§ Exercise objective:
Reply with every entry, repeated exactly as given.

Records from a dataset:
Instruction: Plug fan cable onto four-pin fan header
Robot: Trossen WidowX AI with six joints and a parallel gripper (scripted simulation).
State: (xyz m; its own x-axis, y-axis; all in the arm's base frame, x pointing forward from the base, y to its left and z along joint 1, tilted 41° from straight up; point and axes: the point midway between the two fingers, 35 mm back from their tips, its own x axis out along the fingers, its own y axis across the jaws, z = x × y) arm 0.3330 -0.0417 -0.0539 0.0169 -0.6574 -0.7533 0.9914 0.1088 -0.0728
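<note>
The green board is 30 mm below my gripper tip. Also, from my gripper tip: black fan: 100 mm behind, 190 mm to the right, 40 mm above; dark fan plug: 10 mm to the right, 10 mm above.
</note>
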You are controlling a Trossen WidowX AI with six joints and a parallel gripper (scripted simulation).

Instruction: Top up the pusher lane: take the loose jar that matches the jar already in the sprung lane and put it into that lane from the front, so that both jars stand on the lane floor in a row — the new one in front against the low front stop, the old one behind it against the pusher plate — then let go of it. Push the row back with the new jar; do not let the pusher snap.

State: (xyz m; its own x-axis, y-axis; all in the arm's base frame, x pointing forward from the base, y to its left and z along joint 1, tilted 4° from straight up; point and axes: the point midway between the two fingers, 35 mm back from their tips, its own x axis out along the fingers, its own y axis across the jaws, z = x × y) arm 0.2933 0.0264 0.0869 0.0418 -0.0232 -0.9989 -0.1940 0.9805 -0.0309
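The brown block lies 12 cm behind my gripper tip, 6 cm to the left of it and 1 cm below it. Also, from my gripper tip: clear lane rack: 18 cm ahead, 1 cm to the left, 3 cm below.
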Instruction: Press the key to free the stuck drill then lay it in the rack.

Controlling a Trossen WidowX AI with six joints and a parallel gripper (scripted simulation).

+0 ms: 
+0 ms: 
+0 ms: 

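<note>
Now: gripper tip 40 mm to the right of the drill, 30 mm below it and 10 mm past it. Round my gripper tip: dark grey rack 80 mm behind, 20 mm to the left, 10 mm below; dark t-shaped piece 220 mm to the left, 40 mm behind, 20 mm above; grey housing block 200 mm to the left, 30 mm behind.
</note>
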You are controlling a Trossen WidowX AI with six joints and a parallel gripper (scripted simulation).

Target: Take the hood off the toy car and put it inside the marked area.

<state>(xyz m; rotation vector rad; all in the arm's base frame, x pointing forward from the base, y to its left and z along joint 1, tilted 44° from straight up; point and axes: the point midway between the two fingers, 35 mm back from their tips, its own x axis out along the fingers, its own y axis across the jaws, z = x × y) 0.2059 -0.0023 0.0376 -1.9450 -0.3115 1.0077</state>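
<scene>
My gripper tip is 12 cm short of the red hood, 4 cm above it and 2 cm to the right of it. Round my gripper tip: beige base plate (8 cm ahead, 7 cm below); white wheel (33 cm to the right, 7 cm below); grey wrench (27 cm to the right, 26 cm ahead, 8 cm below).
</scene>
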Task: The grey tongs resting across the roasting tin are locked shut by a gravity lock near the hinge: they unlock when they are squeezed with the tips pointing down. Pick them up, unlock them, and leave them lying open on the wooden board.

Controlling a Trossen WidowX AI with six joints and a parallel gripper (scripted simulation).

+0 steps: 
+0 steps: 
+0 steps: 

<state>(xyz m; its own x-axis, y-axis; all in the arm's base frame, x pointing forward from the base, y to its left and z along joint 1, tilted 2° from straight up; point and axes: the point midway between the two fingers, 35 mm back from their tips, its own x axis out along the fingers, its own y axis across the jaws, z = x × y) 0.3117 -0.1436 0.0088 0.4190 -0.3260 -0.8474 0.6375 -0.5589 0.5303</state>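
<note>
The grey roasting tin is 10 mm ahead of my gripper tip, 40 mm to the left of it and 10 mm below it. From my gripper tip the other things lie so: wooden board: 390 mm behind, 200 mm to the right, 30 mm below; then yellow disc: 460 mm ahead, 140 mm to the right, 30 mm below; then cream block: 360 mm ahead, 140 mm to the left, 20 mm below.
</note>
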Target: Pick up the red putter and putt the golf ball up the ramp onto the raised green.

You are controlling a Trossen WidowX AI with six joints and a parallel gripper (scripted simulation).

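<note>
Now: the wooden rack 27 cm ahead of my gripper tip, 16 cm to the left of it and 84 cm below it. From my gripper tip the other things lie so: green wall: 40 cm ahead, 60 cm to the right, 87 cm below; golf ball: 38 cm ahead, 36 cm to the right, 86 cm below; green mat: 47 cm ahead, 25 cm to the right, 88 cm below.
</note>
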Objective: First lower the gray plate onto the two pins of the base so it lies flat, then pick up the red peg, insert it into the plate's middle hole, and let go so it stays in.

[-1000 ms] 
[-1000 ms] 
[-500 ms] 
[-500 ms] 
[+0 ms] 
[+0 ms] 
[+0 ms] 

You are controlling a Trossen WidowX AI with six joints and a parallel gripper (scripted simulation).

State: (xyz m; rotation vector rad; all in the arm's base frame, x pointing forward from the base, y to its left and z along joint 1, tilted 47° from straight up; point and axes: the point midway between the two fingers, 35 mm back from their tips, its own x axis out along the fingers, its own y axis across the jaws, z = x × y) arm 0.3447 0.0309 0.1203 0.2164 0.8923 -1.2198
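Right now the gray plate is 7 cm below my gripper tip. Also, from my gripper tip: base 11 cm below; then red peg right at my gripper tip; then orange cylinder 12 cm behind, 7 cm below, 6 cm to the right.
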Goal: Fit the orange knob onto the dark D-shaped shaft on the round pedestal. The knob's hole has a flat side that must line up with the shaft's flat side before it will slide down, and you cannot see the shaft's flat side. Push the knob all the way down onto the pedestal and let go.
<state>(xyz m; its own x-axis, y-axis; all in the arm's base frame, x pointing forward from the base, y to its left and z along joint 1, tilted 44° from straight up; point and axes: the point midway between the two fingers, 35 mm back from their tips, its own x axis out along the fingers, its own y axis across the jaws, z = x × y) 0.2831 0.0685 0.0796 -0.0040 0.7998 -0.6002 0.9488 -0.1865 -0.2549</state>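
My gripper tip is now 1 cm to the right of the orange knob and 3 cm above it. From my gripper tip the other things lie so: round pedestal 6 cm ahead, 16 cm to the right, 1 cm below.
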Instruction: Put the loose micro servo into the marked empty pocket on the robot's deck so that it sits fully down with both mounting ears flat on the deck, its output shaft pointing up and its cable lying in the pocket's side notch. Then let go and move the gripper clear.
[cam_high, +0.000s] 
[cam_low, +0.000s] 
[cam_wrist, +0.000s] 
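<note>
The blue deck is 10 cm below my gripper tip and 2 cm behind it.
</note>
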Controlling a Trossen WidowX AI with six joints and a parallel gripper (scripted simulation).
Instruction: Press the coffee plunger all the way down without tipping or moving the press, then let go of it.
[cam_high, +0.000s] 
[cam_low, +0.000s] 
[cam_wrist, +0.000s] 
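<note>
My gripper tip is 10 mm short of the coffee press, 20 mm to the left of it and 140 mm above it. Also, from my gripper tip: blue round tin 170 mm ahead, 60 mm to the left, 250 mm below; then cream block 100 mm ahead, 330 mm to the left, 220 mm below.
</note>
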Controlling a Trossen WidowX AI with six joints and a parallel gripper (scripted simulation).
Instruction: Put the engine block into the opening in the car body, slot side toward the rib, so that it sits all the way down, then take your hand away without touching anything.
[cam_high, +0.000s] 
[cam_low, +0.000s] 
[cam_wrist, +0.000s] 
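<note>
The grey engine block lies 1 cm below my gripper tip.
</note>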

§ Task result:
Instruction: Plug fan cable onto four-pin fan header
Robot: Trossen WidowX AI with six joints and a parallel gripper (scripted simulation).
State: (xyz m; its own x-axis, y-axis; all in the arm's base frame, x pointing forward from the base, y to its left and z along joint 1, tilted 41° from straight up; point and axes: the point midway between the two fingers, 35 mm back from their tips, its own x axis out along the fingers, its own y axis across the jaws, z = x × y) arm 0.3330 -0.0417 -0.0539 0.0169 -0.6574 -0.7533 0.9914 0.1088 -0.0728
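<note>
The green board is 30 mm below my gripper tip. Also, from my gripper tip: black fan: 100 mm behind, 190 mm to the right, 40 mm above; dark fan plug: 10 mm to the right, 10 mm above.
</note>
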You are controlling a Trossen WidowX AI with six joints and a parallel gripper (scripted simulation).

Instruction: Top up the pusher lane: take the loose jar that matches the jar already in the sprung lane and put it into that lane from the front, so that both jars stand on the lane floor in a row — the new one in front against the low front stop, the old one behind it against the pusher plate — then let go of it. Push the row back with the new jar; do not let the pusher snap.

State: (xyz m; its own x-axis, y-axis; all in the arm's base frame, x pointing forward from the base, y to its left and z along joint 1, tilted 4° from straight up; point and axes: the point midway between the two fingers, 35 mm back from their tips, its own x axis out along the fingers, its own y axis across the jaws, z = x × y) arm 0.2933 0.0264 0.0869 0.0418 -0.0232 -0.9989 -0.1940 0.9805 -0.0309
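The brown block lies 12 cm behind my gripper tip, 6 cm to the left of it and 1 cm below it. Also, from my gripper tip: clear lane rack: 18 cm ahead, 1 cm to the left, 3 cm below.
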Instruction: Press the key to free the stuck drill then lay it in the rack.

Controlling a Trossen WidowX AI with six joints and a parallel gripper (scripted simulation).

+0 ms: 
+0 ms: 
+0 ms: 

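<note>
Now: gripper tip 40 mm to the right of the drill, 30 mm below it and 10 mm past it. Round my gripper tip: dark grey rack 80 mm behind, 20 mm to the left, 10 mm below; dark t-shaped piece 220 mm to the left, 40 mm behind, 20 mm above; grey housing block 200 mm to the left, 30 mm behind.
</note>
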You are controlling a Trossen WidowX AI with six joints and a parallel gripper (scripted simulation).

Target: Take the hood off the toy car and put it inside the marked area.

<state>(xyz m; rotation vector rad; all in the arm's base frame, x pointing forward from the base, y to its left and z along joint 1, tilted 44° from straight up; point and axes: the point midway between the two fingers, 35 mm back from their tips, its own x axis out along the fingers, its own y axis across the jaws, z = x × y) 0.2059 -0.0023 0.0376 -1.9450 -0.3115 1.0077</state>
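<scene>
My gripper tip is 12 cm short of the red hood, 4 cm above it and 2 cm to the right of it. Round my gripper tip: beige base plate (8 cm ahead, 7 cm below); white wheel (33 cm to the right, 7 cm below); grey wrench (27 cm to the right, 26 cm ahead, 8 cm below).
</scene>
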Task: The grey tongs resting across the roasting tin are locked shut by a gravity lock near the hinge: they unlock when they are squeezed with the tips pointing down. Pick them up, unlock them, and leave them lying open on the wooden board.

Controlling a Trossen WidowX AI with six joints and a parallel gripper (scripted simulation).

+0 steps: 
+0 steps: 
+0 steps: 

<state>(xyz m; its own x-axis, y-axis; all in the arm's base frame, x pointing forward from the base, y to its left and z along joint 1, tilted 2° from straight up; point and axes: the point midway between the two fingers, 35 mm back from their tips, its own x axis out along the fingers, its own y axis across the jaws, z = x × y) 0.3117 -0.1436 0.0088 0.4190 -0.3260 -0.8474 0.6375 -0.5589 0.5303</state>
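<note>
The grey roasting tin is 10 mm ahead of my gripper tip, 40 mm to the left of it and 10 mm below it. From my gripper tip the other things lie so: wooden board: 390 mm behind, 200 mm to the right, 30 mm below; then yellow disc: 460 mm ahead, 140 mm to the right, 30 mm below; then cream block: 360 mm ahead, 140 mm to the left, 20 mm below.
</note>
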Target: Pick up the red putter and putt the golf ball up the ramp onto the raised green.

You are controlling a Trossen WidowX AI with six joints and a parallel gripper (scripted simulation).

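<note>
Now: the wooden rack 27 cm ahead of my gripper tip, 16 cm to the left of it and 84 cm below it. From my gripper tip the other things lie so: green wall: 40 cm ahead, 60 cm to the right, 87 cm below; golf ball: 38 cm ahead, 36 cm to the right, 86 cm below; green mat: 47 cm ahead, 25 cm to the right, 88 cm below.
</note>
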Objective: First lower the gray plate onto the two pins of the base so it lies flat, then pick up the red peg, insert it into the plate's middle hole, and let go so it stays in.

[-1000 ms] 
[-1000 ms] 
[-500 ms] 
[-500 ms] 
[+0 ms] 
[+0 ms] 
[+0 ms] 

You are controlling a Trossen WidowX AI with six joints and a parallel gripper (scripted simulation).

State: (xyz m; rotation vector rad; all in the arm's base frame, x pointing forward from the base, y to its left and z along joint 1, tilted 47° from straight up; point and axes: the point midway between the two fingers, 35 mm back from their tips, its own x axis out along the fingers, its own y axis across the jaws, z = x × y) arm 0.3447 0.0309 0.1203 0.2164 0.8923 -1.2198
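Right now the gray plate is 7 cm below my gripper tip. Also, from my gripper tip: base 11 cm below; then red peg right at my gripper tip; then orange cylinder 12 cm behind, 7 cm below, 6 cm to the right.
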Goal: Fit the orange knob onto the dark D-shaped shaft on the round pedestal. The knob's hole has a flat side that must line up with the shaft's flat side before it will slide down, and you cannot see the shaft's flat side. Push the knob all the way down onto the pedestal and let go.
<state>(xyz m; its own x-axis, y-axis; all in the arm's base frame, x pointing forward from the base, y to its left and z along joint 1, tilted 44° from straight up; point and axes: the point midway between the two fingers, 35 mm back from their tips, its own x axis out along the fingers, its own y axis across the jaws, z = x × y) 0.2831 0.0685 0.0796 -0.0040 0.7998 -0.6002 0.9488 -0.1865 -0.2549</state>
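My gripper tip is now 1 cm to the right of the orange knob and 3 cm above it. From my gripper tip the other things lie so: round pedestal 6 cm ahead, 16 cm to the right, 1 cm below.
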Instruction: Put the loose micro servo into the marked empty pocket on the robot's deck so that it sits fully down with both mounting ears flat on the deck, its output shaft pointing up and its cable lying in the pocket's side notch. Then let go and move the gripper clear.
[cam_high, +0.000s] 
[cam_low, +0.000s] 
[cam_wrist, +0.000s] 
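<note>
The blue deck is 10 cm below my gripper tip and 2 cm behind it.
</note>
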Controlling a Trossen WidowX AI with six joints and a parallel gripper (scripted simulation).
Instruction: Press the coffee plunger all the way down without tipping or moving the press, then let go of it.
[cam_high, +0.000s] 
[cam_low, +0.000s] 
[cam_wrist, +0.000s] 
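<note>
My gripper tip is 10 mm short of the coffee press, 20 mm to the left of it and 140 mm above it. Also, from my gripper tip: blue round tin 170 mm ahead, 60 mm to the left, 250 mm below; then cream block 100 mm ahead, 330 mm to the left, 220 mm below.
</note>
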Controlling a Trossen WidowX AI with six joints and a parallel gripper (scripted simulation).
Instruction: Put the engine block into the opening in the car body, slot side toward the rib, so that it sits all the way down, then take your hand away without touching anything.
[cam_high, +0.000s] 
[cam_low, +0.000s] 
[cam_wrist, +0.000s] 
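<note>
The grey engine block lies 1 cm below my gripper tip.
</note>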

No more work is needed on this answer.